» **YOUR GOAL**
The listing should be returned in its entirety, exactly as given.

» **SUPPLIED DATA**
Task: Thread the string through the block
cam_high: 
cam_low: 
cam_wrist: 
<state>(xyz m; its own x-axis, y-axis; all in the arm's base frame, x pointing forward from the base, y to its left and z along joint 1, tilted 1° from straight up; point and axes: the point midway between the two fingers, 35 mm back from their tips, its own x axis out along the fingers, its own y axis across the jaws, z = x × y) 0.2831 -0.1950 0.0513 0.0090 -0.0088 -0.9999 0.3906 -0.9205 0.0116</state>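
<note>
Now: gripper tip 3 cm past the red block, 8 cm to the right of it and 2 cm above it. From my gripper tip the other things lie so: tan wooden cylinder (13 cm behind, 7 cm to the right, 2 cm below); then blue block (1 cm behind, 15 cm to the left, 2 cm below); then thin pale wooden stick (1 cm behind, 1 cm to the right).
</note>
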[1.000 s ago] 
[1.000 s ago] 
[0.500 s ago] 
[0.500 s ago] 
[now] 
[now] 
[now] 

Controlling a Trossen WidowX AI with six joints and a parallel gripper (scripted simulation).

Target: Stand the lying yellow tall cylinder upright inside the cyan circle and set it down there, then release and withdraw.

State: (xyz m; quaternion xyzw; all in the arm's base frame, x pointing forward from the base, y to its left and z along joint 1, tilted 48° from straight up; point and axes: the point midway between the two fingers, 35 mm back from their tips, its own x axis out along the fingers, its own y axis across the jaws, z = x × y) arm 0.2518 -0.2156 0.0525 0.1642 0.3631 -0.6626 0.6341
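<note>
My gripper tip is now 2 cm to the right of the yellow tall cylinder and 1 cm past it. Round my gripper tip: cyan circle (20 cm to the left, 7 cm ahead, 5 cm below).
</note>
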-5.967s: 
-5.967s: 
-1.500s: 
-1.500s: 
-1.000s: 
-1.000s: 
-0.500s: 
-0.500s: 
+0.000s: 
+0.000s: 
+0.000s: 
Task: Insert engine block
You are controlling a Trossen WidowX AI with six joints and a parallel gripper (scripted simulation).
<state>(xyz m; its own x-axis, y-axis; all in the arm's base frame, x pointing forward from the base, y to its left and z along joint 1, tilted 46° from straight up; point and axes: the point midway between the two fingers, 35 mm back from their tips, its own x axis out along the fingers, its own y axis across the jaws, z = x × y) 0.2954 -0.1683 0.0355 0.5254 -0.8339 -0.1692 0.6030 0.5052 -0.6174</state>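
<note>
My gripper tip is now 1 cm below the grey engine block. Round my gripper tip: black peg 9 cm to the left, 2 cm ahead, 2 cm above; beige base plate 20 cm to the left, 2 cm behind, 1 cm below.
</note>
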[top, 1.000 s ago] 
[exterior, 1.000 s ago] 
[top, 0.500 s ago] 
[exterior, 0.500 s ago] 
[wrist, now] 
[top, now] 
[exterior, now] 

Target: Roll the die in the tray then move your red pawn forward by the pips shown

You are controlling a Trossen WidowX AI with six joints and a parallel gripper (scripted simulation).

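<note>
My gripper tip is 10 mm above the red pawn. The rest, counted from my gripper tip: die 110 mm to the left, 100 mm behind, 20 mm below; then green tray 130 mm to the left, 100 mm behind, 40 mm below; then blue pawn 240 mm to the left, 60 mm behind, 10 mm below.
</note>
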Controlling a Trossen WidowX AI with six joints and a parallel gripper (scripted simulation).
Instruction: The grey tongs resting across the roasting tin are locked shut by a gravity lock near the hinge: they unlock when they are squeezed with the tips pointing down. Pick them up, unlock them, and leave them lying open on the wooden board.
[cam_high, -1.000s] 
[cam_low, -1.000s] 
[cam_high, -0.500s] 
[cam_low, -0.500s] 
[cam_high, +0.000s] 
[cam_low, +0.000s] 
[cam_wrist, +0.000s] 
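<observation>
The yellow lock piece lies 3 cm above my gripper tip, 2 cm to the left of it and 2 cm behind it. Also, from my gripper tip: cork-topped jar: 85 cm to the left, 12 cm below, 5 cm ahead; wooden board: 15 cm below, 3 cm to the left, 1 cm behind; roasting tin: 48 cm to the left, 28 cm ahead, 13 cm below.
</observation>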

» **RESPONSE TO THE TASK**
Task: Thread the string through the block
cam_high: 
cam_low: 
cam_wrist: 
<state>(xyz m; its own x-axis, y-axis; all in the arm's base frame, x pointing forward from the base, y to its left and z along joint 1, tilted 1° from straight up; point and axes: the point midway between the two fingers, 35 mm back from their tips, its own x axis out along the fingers, its own y axis across the jaws, z = x × y) 0.2831 -0.1950 0.0513 0.0090 -0.0088 -0.9999 0.3906 -0.9205 0.0116</state>
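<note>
Now: gripper tip 3 cm past the red block, 8 cm to the right of it and 2 cm above it. From my gripper tip the other things lie so: tan wooden cylinder (13 cm behind, 7 cm to the right, 2 cm below); then blue block (1 cm behind, 15 cm to the left, 2 cm below); then thin pale wooden stick (1 cm behind, 1 cm to the right).
</note>
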[1.000 s ago] 
[1.000 s ago] 
[0.500 s ago] 
[0.500 s ago] 
[now] 
[now] 
[now] 

Controlling a Trossen WidowX AI with six joints and a parallel gripper (scripted simulation).

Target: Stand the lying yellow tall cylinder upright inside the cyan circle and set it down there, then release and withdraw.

State: (xyz m; quaternion xyzw; all in the arm's base frame, x pointing forward from the base, y to its left and z along joint 1, tilted 48° from straight up; point and axes: the point midway between the two fingers, 35 mm back from their tips, its own x axis out along the fingers, its own y axis across the jaws, z = x × y) arm 0.2518 -0.2156 0.0525 0.1642 0.3631 -0.6626 0.6341
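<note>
My gripper tip is now 2 cm to the right of the yellow tall cylinder and 1 cm past it. Round my gripper tip: cyan circle (20 cm to the left, 7 cm ahead, 5 cm below).
</note>
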-5.967s: 
-5.967s: 
-1.500s: 
-1.500s: 
-1.000s: 
-1.000s: 
-0.500s: 
-0.500s: 
+0.000s: 
+0.000s: 
+0.000s: 
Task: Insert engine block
You are controlling a Trossen WidowX AI with six joints and a parallel gripper (scripted simulation).
<state>(xyz m; its own x-axis, y-axis; all in the arm's base frame, x pointing forward from the base, y to its left and z along joint 1, tilted 46° from straight up; point and axes: the point midway between the two fingers, 35 mm back from their tips, its own x axis out along the fingers, its own y axis across the jaws, z = x × y) 0.2954 -0.1683 0.0355 0.5254 -0.8339 -0.1692 0.6030 0.5052 -0.6174</state>
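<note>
My gripper tip is now 1 cm below the grey engine block. Round my gripper tip: black peg 9 cm to the left, 2 cm ahead, 2 cm above; beige base plate 20 cm to the left, 2 cm behind, 1 cm below.
</note>
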[top, 1.000 s ago] 
[exterior, 1.000 s ago] 
[top, 0.500 s ago] 
[exterior, 0.500 s ago] 
[wrist, now] 
[top, now] 
[exterior, now] 

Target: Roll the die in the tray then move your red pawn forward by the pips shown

You are controlling a Trossen WidowX AI with six joints and a parallel gripper (scripted simulation).

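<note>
My gripper tip is 10 mm above the red pawn. The rest, counted from my gripper tip: die 110 mm to the left, 100 mm behind, 20 mm below; then green tray 130 mm to the left, 100 mm behind, 40 mm below; then blue pawn 240 mm to the left, 60 mm behind, 10 mm below.
</note>
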Controlling a Trossen WidowX AI with six joints and a parallel gripper (scripted simulation).
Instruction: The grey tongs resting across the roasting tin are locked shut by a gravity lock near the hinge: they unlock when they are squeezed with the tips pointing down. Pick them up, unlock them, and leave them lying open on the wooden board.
[cam_high, -1.000s] 
[cam_low, -1.000s] 
[cam_high, -0.500s] 
[cam_low, -0.500s] 
[cam_high, +0.000s] 
[cam_low, +0.000s] 
[cam_wrist, +0.000s] 
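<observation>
The yellow lock piece lies 3 cm above my gripper tip, 2 cm to the left of it and 2 cm behind it. Also, from my gripper tip: cork-topped jar: 85 cm to the left, 12 cm below, 5 cm ahead; wooden board: 15 cm below, 3 cm to the left, 1 cm behind; roasting tin: 48 cm to the left, 28 cm ahead, 13 cm below.
</observation>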

This finishes the output for the exercise.